§ Work to be completed
Below are lines of data; count those that contain "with" and give the total alone.

(Saved data entries)
--------------------------------

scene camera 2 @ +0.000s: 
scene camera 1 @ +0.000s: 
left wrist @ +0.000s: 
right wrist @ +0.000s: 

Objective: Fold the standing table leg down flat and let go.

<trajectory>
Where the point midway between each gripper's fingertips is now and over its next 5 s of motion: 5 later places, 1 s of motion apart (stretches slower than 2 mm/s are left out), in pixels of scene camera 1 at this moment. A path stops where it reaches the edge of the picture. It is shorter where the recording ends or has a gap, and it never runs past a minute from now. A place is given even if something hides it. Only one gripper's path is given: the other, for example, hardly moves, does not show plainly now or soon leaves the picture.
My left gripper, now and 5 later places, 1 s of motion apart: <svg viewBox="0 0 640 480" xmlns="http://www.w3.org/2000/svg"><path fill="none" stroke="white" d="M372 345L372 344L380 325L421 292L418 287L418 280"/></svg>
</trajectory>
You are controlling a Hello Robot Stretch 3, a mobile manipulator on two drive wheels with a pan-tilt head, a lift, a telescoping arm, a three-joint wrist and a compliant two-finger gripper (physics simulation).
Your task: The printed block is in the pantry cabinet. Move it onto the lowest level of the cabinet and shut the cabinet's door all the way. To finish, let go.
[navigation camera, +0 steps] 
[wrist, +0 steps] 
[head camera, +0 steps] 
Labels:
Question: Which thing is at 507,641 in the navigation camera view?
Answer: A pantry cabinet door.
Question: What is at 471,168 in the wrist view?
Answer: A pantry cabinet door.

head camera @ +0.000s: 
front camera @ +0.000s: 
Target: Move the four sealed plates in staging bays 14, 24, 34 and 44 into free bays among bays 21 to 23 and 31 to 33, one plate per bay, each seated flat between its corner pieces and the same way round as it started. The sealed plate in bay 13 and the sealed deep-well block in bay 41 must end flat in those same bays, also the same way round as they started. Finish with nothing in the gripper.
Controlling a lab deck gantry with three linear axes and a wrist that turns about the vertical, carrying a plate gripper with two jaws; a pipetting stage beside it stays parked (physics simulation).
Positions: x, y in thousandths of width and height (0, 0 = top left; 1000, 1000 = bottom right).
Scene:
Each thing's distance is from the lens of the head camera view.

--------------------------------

§ The completed task
3